The OtterServer is a platform for Digital Twins. It is where digital twins direct the performance of services in real life events. This means that digital twins do not repeat the same performance over and over again. They must be prepared to handle whatever reality comes their way.
Digital twins that direct the performance in a theater are symbolized by the following logo where P is for Possibility, A is for Actuality, N is for necessity, and AI is for Artificial Intelligence:
Otter Server Digital Twin
This logo indicates the components found in an OtterServer digital twin. This is the case for all twins of real-life entities such as an organization, person, place, and thing twins.
Organization and person twins may each have their own personal Otter Server. This singularity enhances security for an organization and for a person. Other digital twins such as the ones for places and things may for convenience share one or more Otter Servers.
When digital twins direct a performance in an OtterServer, they are directing under the digital twin’s possibility, actuality, and necessity categories. All are derived from description logic as implemented in the OWL2 ontology language.
Possibility: A digital twin’s possibility exposes the logical structure of domain information. Possibility is the Tbox (terminological component) of an ontology and its imports.
Actuality: The actuality is the database providing update and query functionality of named objects. It is the Abox (assertion components) of an ontology and its imports.

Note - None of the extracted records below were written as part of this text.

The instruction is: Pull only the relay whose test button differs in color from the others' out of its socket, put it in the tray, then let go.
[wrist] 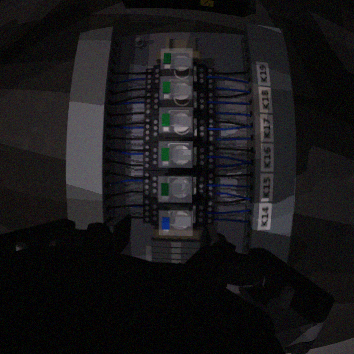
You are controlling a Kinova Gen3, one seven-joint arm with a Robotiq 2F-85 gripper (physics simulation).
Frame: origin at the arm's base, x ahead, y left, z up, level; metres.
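Seen in the pictures: gripper, between the fingertips: [165,232].
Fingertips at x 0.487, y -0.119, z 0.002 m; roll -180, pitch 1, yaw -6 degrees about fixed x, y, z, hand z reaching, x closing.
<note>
A point is followed by its place in that frame.
The relay with the blue test button [165,223] {x 0.485, y -0.117, z -0.019 m} sits in its socket at the near end of the relay row, level with the label K14 [264,216] {x 0.576, y -0.116, z -0.047 m}. The other relays in the row, such as the one beside it [180,188] {x 0.496, y -0.089, z -0.022 m} and the far one [182,61] {x 0.496, y 0.018, z -0.022 m}, have green test buttons and sit in their sockets. My gripper [165,232] {x 0.487, y -0.118, z 0.002 m} is open, with nothing between its fingers. The dark fingertips show on either side of the near end of the row, left and right of the blue-button relay. Their height above it is hard to tell. The tray cannot be made out in the wrist view.
A pale wiring duct [86,145] {x 0.402, y -0.053, z -0.047 m} runs along the left, and a labelled duct [280,150] {x 0.589, y -0.054, z -0.047 m} along the right. Black and blue wires [229,129] {x 0.545, y -0.030, z -0.087 m} run from the sockets to both ducts. Grey terminal blocks [174,250] {x 0.491, y -0.150, z -0.043 m} lie at the near end of the row. The picture is dark.
</note>
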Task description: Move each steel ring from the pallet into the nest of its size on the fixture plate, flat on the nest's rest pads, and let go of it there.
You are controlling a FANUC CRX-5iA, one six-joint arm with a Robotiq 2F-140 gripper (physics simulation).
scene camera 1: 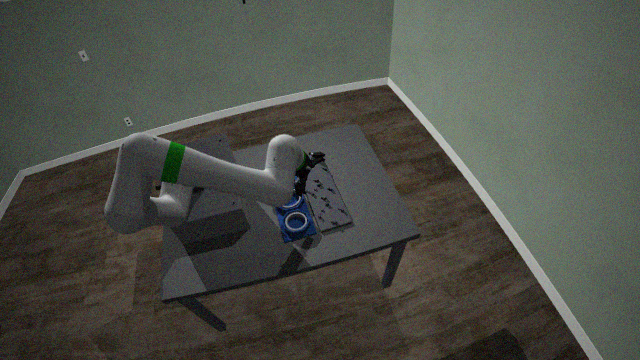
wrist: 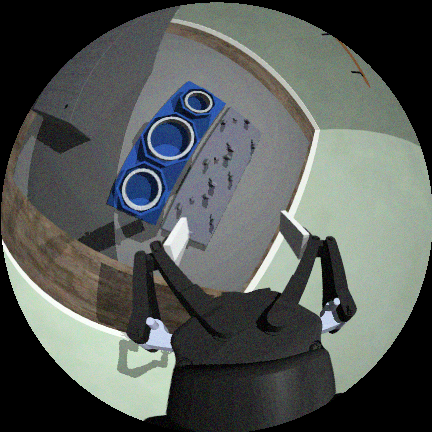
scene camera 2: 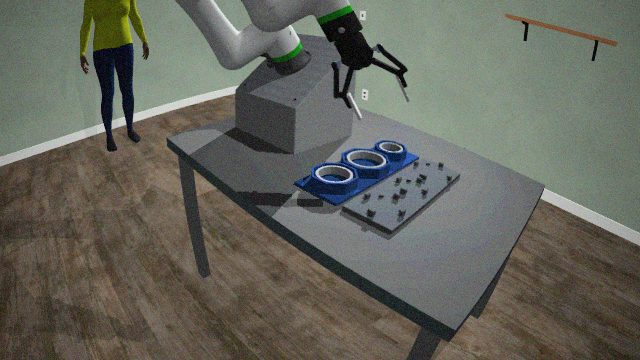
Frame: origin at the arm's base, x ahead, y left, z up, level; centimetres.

The Abox DB of the OtterServer supports all of the OWL built-in data types and does not allow duplicate object names within a domain.
Necessity: The necessity describes the components, connections, and the software for processing information. All are defined using a Service Component Architecture ontology. Currently, component service software may be written in Java or Business Process Execution Language (BPEL).
AI: Directed by a digital twin, real-time data from the ecosystem or projection data from simulations are processed. As an outcome, analysis and explanation of all actions and captured data is available from each performance.
Digital Twins Communicate
Plug to Socket Communications
Cooperation of digital twins in different OtterServers occurs over asynchronous communications by connecting a plug of one twin to the socket of another twin. The link is established by a secured access request of a plug to a socket. The communications content is defined by class expressions, each expression being a subsumption of the possibility shared between the two digital twins.
The shared possibility provides the explanation of the communications and each communication is in a standard form. The communication’s content is a Service Data Object (SDO) serialized in JSON. An SDO is a logical graph of named objects.
Digital twins are ready to direct performances when their OtterServer is up and pauses when the not up. The OtterServer operates over the Internet using the Jetty HTTP server. As soon as a server is open, the digital twin may begin receiving communications and sending communications.
Internet browsers may access the sockets of a digital twin and provide services. For access, the browser uses a Javascript library provided by the OtterServer. The library contains scripts that support local access to a theater as a plug.